Europa verbeugt sich, Hans-Dietrich Genscher

Der Liberale hat nicht nur an der deutschen Einheit mitgewirkt, sondern auch an die Zukunft gedacht.
Helmut Brandstätter

Helmut Brandstätter

Das Faszinierende an Hans-Dietrich Genscher war wohl seine Wandlungsfähigkeit vom FDP-Politiker mit schlicht innenpolitischer Agenda zum europäischen Staatsmann, der die Lehren der Geschichte verstand und seine Gesprächspartner nie überforderte. Beim abrupten Wechsel von Helmut Schmidts zerstrittener SPD zum damals noch belächelten CDU-Vorsitzenden Helmut Kohl im Jahr 1982 spaltete Genscher seine kleine FDP. Bei den Verhandlungen zur deutschen Einheit aber dachte er immer auch an die Folgen eines starken Deutschlands für Europa. Und argumentierte bis ans Ende seines Lebens für die Diplomatie des Gesprächs, gerade auch gegenüber Russland.

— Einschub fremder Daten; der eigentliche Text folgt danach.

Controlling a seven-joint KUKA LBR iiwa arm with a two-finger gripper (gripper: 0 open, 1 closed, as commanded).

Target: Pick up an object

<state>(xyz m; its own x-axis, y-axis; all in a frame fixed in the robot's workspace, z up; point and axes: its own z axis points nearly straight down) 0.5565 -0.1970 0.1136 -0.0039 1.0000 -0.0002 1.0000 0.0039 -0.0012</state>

Die sozial-liberale Koalition, zunächst unter Willy Brandt, dann unter Helmut Schmidt, aber immer mit Genscher, war maßgeblich am Zustandekommen der Schlussakte von Helsinki beteiligt. Mitten im Kalten Krieg einigten sich Europäer, Russen und Amerikaner darauf, die Grenzen in Europa zu akzeptieren, aber auch die Menschenrechte zu achten. Das war der Ausgangspunkt für viele Bürgerrechtsbewegungen im Sowjetblock. Der "Wandel durch Annäherung", der durch Brandts Ostpolitik begonnen hatte, wurde aber auch durch den NATO-Doppelbeschluss beschleunigt, wonach der Westen vom Osten Abrüstung verlangte, inzwischen aber selbst Mittelstreckenraketen aufstellte. Das führte zum Ende von Schmidt/Genscher und zur Regierung Kohl/Genscher. Der Rüstungswettlauf, den US-Präsident Ronald Reagan betrieb, beschleunigte den Zusammenbruch des Kommunismus. Aber dann war es das Geschick von Kanzler Kohl und seinem Vize Genscher, nicht nur die deutsche Einheit zu erreichen, sondern den Frieden in Europa zu stabilisieren. Auf das "gemeinsame Schicksal" in Europa, Russland inklusive, hat Genscher in seinen letzten Interviews hingewiesen. Aber auch darauf, dass unsere Werte von der Freiheit bis zu den Menschenrechten nie verhandelt werden könnten.

Genscher hinterlässt ein Vermächtnis

Das bleibt als Vermächtnis Genschers, gerade im Moment: Die Europäer müssen mit allen ihren Nachbarn in gutem Einvernehmen leben und Handel treiben. Aber dort, wo es Unterschiede gibt, müssen wir darauf hinweisen. Und nie nachgeben. Wirtschaftliche Kontakte mit dem Iran sind richtig, aber wir müssen immer auf die Anerkennung Israels pochen. Die Kooperation mit der Türkei in der Flüchtlingsfrage ist ohne Alternative, aber Herr Erdogan muss einen Kurs in Demokratie und Pressefreiheit machen. Das gilt auch für Russlands Putin, der die Schwächen Europas ausnützt. Ihm müssen wir umso mehr unsere Stärken zeigen.

Genschers Antrieb war auch, dass seiner Heimat der Wahnsinn eines Krieges erspart bleibe, wie er ihn erlebt hat. Die nächsten Generationen müssen Frieden erhalten, ohne den Schrecken des Krieges zu kennen. Und noch ein Zitat bleibt von Genscher: "Die Presse ist die Artillerie der Freiheit." Natürlich ganz friedlich gemeint.